His first recorded address (1773) is Campbell's Close off the Grassmarket in south-west Edinburgh.

He died at Woodhouselee on 12 September 1792. He was an accomplished player on the harpsichord and on the flute, and was an original member of the Musical Society of Edinburgh.

He is buried in the family vault in the sealed south-west section of Greyfriars Kirkyard known as the Covenanters' Prison. His son Alexander Fraser Tytler and grandson Patrick Fraser Tytler lie with him.

==Works==
Tytler contributed papers to The Lounger, including one on the Defects of Modern Female Education in teaching the Duties of a Wife (No. 16). His first independent work, published in 1759, was The Inquiry, Historical and Critical, into the Evidence against Mary Queen of Scots, and an Examination of the Histories of Dr. Robertson and David Hume with respect to that Evidence. Anticipated in its stance of apologetics for Mary Queen of Scots in 1754 by Walter Goodall, his work held the field until the publication in 1869 of John Hosack's Mary Queen of Scots and her Accusers. It went through four editions, was translated into French in 1772, and again in 1860, and it was reviewed by Samuel Johnson and Tobias Smollett. He wrote a supplement on the Bothwell marriage, published in the Transactions of the Antiquarian Society of Scotland in 1792.

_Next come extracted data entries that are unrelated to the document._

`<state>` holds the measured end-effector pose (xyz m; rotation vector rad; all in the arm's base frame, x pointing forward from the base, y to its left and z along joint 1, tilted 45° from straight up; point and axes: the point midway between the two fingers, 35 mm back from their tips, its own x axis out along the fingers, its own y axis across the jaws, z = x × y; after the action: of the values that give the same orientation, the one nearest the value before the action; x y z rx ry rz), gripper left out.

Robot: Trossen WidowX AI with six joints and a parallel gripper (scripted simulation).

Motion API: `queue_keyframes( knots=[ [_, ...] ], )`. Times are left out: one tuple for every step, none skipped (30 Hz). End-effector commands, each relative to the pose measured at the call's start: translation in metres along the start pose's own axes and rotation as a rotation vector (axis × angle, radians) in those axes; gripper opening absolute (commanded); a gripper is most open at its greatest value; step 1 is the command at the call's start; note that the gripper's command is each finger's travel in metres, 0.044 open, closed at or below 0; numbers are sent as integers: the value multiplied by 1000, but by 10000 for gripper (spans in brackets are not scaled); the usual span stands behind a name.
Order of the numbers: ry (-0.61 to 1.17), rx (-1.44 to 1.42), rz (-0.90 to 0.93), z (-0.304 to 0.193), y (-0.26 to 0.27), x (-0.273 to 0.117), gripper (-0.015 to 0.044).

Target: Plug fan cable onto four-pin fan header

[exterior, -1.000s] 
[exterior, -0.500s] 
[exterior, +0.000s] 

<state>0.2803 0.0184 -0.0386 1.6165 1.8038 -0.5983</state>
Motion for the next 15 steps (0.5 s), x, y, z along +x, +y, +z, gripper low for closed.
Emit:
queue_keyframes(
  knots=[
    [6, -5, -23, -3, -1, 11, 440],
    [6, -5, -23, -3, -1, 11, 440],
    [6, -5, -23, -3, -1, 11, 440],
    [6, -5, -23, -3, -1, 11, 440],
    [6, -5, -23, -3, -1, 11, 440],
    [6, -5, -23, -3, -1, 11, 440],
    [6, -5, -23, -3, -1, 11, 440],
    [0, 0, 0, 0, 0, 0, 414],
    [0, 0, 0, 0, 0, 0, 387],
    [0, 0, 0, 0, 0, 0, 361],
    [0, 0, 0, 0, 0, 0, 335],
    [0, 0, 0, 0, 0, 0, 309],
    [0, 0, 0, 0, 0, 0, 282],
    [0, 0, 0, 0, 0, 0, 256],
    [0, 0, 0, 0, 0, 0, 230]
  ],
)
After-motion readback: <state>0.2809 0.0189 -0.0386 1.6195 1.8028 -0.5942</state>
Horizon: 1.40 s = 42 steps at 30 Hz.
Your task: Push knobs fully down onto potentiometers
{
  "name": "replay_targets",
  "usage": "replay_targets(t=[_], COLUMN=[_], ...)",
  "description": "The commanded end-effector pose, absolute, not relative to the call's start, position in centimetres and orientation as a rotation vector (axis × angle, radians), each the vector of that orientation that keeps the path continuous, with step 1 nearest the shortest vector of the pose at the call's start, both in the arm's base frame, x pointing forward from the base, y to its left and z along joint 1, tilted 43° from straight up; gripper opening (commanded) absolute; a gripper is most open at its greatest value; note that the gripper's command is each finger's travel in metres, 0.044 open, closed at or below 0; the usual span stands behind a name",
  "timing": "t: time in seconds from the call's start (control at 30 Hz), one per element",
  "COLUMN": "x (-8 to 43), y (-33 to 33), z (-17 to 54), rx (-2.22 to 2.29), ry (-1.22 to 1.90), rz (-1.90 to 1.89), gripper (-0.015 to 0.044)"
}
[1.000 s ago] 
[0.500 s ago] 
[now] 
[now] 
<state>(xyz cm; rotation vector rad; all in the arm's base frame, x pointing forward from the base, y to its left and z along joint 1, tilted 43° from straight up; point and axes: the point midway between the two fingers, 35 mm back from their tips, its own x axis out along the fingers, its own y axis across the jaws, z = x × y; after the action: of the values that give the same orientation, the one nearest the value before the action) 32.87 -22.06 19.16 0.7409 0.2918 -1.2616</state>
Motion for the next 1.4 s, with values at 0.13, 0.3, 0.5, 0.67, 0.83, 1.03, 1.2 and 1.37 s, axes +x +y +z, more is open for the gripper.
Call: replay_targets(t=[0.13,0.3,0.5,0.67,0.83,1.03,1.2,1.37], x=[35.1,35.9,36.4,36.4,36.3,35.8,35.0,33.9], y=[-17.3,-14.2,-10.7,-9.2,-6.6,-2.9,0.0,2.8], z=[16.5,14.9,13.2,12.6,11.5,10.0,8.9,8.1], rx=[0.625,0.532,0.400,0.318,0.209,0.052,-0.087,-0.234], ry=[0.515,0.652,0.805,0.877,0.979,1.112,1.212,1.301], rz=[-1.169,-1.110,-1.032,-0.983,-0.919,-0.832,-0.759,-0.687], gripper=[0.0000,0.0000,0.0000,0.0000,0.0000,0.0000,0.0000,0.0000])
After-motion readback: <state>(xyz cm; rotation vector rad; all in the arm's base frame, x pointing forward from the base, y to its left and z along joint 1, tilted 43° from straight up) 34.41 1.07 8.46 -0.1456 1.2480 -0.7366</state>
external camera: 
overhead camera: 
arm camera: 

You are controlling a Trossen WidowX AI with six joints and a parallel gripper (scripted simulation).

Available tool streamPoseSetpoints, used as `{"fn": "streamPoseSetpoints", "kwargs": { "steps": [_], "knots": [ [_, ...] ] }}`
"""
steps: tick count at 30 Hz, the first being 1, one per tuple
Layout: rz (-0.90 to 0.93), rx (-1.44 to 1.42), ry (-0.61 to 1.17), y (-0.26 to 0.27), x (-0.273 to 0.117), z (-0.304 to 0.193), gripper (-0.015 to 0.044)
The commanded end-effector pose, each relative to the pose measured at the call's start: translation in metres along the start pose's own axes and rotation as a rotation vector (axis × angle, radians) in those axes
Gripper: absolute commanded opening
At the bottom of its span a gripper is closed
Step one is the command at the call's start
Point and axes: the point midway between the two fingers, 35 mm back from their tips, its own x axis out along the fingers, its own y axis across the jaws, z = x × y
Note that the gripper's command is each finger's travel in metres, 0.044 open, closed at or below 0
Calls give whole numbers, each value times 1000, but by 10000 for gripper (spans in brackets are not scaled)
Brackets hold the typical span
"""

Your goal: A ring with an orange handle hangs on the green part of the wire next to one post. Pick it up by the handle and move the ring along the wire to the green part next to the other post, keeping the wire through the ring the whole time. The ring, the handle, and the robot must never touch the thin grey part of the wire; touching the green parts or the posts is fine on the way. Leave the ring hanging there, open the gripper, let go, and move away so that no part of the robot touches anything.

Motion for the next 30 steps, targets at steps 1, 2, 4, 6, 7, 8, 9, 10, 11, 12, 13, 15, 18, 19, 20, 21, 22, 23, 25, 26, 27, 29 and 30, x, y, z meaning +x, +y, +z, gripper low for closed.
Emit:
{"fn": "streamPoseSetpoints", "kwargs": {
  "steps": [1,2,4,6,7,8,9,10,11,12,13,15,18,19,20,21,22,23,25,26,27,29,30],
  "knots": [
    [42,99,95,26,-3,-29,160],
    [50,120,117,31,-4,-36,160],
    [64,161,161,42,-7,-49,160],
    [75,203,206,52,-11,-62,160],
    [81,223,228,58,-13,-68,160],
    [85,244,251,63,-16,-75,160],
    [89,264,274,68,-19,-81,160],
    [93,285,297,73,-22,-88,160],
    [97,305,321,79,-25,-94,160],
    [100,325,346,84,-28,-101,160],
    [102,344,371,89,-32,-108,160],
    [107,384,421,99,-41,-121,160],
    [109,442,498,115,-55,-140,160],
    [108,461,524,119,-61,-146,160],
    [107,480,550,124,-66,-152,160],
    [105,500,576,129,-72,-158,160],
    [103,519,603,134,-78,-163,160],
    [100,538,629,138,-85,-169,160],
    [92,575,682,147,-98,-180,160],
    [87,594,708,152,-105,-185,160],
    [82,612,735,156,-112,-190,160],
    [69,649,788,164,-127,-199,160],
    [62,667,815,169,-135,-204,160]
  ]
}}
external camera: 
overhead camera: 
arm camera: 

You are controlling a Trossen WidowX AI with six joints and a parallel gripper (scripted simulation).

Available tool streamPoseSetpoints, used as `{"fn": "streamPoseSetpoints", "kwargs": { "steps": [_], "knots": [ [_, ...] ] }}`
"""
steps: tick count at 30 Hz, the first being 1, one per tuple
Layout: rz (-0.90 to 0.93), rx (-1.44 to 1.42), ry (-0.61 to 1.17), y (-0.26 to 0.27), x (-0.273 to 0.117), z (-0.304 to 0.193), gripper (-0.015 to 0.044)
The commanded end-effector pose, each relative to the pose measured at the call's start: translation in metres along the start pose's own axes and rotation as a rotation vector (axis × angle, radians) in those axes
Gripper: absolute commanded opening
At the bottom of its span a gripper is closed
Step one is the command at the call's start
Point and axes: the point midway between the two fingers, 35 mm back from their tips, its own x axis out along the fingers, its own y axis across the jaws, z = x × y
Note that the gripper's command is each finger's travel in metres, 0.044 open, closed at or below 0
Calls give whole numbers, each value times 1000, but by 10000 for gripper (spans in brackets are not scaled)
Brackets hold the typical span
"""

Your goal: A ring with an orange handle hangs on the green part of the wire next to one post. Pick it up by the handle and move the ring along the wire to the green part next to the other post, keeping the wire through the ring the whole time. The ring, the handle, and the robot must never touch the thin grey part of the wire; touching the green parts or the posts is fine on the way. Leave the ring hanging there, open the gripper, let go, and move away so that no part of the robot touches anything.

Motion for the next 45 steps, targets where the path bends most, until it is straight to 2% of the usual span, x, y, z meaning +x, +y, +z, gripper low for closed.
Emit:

In 1783 Tytler published The Poetical Remains of James I, King of Scotland, as the discoverer in a manuscript in the Bodleian Library of the Kingis Quair, the authorship of which he ascribed on grounds now widely accepted to the king. John Thomas Toshach Brown contested the attribution (1896), and his views were followed up by Alexander Lawson, in The Kingis quair and the quare of jelusy (1910). Christ's Kirk on the Green, a comic ballad, which Tytler also attributed to James, is now thought to be of a later date.

Tytler also wrote Observations on the Vision, a poem first published in Ramsay's Evergreen, in which he defended Ramsay's title to its authorship; and An Account of the Fashionable Amusements and Entertainments of Edinburgh in the Last Century, with the Plan of a grand Concert of Music on St. Cecilia's Day, 1695.

==Family==
In 1745 he married Anne Craig (died 1783), daughter of James Craig of Costerton. They had eight children, four of whom predeceased him. The survivors were Alexander Fraser Tytler, Colonel Patrick Tytler, and Christina.

His son Lt Col Patrick Tytler married Isabella Erskine, daughter of James Erskine, Lord Alva (one of his legal colleagues).